Line in the sand: French far-right MP takes on ex-bullfighter


LE CAILAR, France: If a far-right MP loses his seat in France’s legislative elections on Sunday it may be down to the bullfighting prowess of his opponent, one of dozens of non-politicians inducted into the arena by President Emmanuel Macron.

“I can just see the paper on Monday,” Gilbert Collard of the anti-immigration National Front (FN) said. “The bullfighter dealt the fatal blow to Collard… with a nice drawing of a bull and my idiotic face beside it, along with the lance.”

Collard, 69, faces a skewering in the Gard area by 52-year-old Marie Sara, a willowy blonde who was a rare female bullfighter competing on horseback in the corridas of southern France and even Madrid.

“I don’t want that to happen!” Collard said, addressing hundreds of “patriots” who braved sizzling heat to attend a rally in the heart of the southern Camargue region where bullfighting is an age-old tradition.
“So go and vote, you layabouts!” the lawyer from Marseille jokingly told the supporters.

Sara, handing out campaign flyers in the market at Aigues-Mortes, told AFP: “It’s not like in a (bullfighting) arena, nothing like it. But it’s true it’s a fight–for ideas, for values and also initiatives to carry out.”

She said Collard had “done nothing in five years. I have the dynamism of (Macron’s) Republic on the Move behind me… and total knowledge of the territory since I have lived here for 40 years now.”

Collard is one of just two FN lawmakers in the outgoing parliament along with Marion Marechal-Le Pen, the niece of the party’s leader Marine Le Pen.

The eurosceptic party has been in disarray since Le Pen lost by a 20-point margin to Macron in the presidential vote last month.

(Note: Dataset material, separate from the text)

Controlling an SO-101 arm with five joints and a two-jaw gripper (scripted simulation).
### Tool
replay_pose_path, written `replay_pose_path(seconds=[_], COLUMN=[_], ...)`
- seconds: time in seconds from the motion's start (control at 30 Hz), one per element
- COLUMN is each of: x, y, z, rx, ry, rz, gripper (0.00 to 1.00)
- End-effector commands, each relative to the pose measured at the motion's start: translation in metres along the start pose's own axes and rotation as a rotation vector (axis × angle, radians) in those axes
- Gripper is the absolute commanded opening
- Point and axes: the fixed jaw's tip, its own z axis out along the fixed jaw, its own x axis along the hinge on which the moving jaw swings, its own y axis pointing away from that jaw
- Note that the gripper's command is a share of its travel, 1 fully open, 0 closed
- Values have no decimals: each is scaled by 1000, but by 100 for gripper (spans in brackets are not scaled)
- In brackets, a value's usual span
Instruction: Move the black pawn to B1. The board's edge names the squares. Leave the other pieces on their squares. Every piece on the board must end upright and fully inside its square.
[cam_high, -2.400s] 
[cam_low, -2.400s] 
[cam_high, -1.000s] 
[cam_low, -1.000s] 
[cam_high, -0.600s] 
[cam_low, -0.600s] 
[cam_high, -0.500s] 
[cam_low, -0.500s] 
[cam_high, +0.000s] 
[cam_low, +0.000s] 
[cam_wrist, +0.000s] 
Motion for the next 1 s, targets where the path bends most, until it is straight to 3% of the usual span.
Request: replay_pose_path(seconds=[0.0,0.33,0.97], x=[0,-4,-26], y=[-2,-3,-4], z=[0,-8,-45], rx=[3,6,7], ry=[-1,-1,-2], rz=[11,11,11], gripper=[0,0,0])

Her defeat — following a cringe-worthy TV debate performance — was compounded when Marechal-Le Pen, a darling of the party, decided not to seek re-election.

‘Macron hegemony’

Taking the microphone at the rally in Le Cailar, Marechal-Le Pen, 27, said: “This is a serious situation. We are heading towards a Macron hegemony.”

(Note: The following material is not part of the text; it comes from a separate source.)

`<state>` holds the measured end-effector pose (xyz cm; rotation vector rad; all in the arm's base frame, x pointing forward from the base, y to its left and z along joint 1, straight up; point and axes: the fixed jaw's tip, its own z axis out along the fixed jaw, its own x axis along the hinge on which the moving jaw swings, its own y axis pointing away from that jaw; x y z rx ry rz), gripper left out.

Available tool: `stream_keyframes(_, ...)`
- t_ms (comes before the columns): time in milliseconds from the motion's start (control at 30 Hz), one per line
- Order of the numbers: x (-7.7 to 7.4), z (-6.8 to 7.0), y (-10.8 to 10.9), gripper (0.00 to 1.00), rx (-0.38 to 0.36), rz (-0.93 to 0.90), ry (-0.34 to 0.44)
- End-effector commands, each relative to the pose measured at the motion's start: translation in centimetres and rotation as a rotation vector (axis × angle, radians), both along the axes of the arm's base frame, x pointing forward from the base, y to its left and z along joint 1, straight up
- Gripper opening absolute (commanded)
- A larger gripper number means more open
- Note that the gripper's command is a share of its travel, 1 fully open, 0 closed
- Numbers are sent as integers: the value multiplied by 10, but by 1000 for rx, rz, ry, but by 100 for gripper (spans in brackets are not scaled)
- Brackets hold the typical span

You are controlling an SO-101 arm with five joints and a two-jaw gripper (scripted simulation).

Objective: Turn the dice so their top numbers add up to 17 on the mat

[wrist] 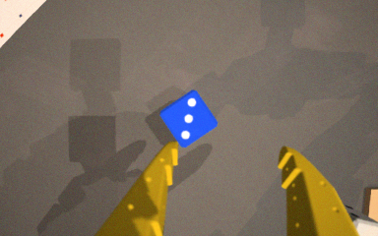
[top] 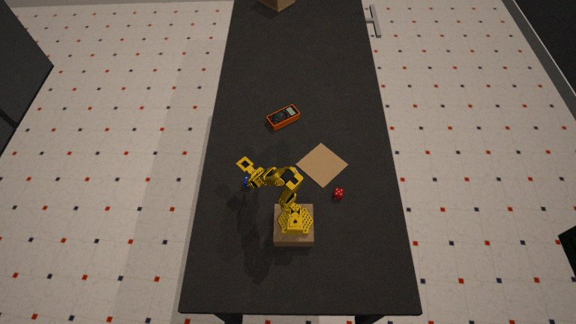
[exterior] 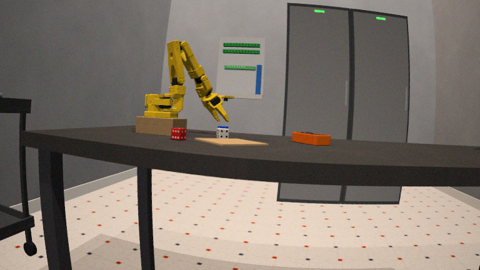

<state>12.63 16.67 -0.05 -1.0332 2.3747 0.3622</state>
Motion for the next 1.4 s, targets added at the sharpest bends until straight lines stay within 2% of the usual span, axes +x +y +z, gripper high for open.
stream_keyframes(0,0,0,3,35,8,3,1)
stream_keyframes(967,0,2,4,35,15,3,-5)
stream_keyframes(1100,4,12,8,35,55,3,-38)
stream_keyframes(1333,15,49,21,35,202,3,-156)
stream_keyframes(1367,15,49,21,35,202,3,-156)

Macron’s centrist Republic on the Move (REM) party and its ally MoDem are set to grab as many as 470 seats in the 577-seat National Assembly, dozens more than the 289 needed for an absolute majority.

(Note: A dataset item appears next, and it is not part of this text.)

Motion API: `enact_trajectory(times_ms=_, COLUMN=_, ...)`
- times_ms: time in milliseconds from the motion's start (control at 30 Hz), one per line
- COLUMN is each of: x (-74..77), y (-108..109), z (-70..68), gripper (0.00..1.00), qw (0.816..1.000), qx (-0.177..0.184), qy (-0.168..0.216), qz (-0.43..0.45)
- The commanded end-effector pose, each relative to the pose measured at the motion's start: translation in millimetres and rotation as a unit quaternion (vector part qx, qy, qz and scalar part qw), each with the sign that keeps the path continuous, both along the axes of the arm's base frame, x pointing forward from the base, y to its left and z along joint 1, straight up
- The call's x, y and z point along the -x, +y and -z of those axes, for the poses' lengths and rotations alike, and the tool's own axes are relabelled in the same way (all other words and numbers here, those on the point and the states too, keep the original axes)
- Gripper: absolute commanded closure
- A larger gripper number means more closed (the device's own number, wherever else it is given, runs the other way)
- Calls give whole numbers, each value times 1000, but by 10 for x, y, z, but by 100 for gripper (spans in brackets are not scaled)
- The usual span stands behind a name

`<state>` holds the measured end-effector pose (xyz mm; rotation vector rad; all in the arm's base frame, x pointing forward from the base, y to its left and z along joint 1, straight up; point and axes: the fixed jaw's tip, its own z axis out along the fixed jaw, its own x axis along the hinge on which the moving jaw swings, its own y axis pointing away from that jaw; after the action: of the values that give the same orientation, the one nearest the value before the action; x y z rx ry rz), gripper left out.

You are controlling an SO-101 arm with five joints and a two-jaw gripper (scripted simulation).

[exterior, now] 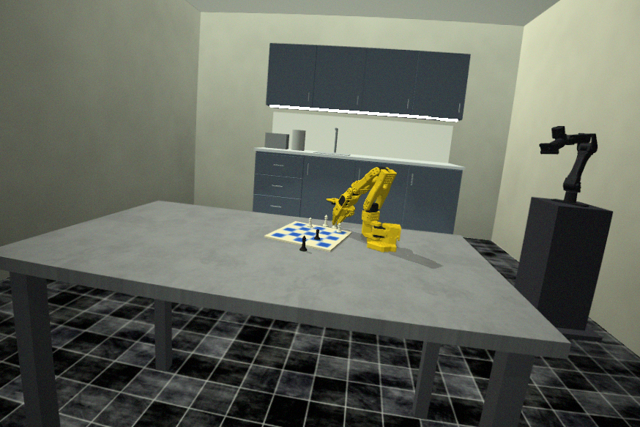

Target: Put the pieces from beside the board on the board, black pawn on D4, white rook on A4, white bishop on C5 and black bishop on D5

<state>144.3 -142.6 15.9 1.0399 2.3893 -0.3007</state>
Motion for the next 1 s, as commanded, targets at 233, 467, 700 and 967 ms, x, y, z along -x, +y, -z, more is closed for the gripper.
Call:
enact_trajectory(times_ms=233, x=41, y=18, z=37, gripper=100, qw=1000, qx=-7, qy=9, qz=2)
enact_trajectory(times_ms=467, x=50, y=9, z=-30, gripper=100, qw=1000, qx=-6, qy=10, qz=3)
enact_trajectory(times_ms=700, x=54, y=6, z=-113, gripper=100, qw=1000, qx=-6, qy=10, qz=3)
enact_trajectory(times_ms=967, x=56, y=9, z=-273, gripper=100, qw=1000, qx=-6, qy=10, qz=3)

To huge applause, Marechal-Le Pen appealed to supporters not to “abandon France to those who want her death”.

The media-friendly Collard had hoped to benefit from Le Pen’s solid performance in a region stalked by poverty and unemployment, where she led the pack in the first round of the presidential election on April 23.
But enthusiasm has waned among the FN’s rank and file.

Collard’s opponent Sara, who entered the local political arena only a month ago, came in second last Sunday with just 50 votes fewer than his score.

Collard attributed the result to record-low turnout — only half of voters cast ballots in the region, the same as the national average.

‘Two-speed democracy’

“A lot of my voters abstained,” Collard told AFP while acknowledging that the FN’s hopes of riding the populist wave that spurred Britain’s Brexit vote and the election of US President Donald Trump had been dashed.

“There was huge disappointment after the botched debate (between Le Pen and Macron), as if reality belied the dream,” Collard said.

“There’s also Marion’s departure, which is causing real sentimental suffering. Also, here, a lot of people thought I would be elected in the first round so they didn’t come out to vote.”

The FN fared badly in Sunday’s polling, when it won about 13 percent of the vote, which is expected to translate into no more than 10 seats.

It had hoped to get at least 15 seats which would enable it to form a parliamentary group and help set the National Assembly’s agenda.

“It’s the fault of the electoral system,” said pensioner Claud May, 65. “It’s a two-speed democracy.”

But his 64-year-old wife Anne holds out hope. “I’m all in for the FN and I’m sick of migrants, of foreigners to feed for doing nothing,” she said.

In the sun-drenched port of nearby Grau-du-Roi, Christian Cortial, 67, was among those who did not vote last Sunday, and he says he has not decided whom to vote for at the weekend.

“I don’t trust people who tell stories,” he said. “And I don’t like the candidates here. I’ll vote on Sunday but without conviction.”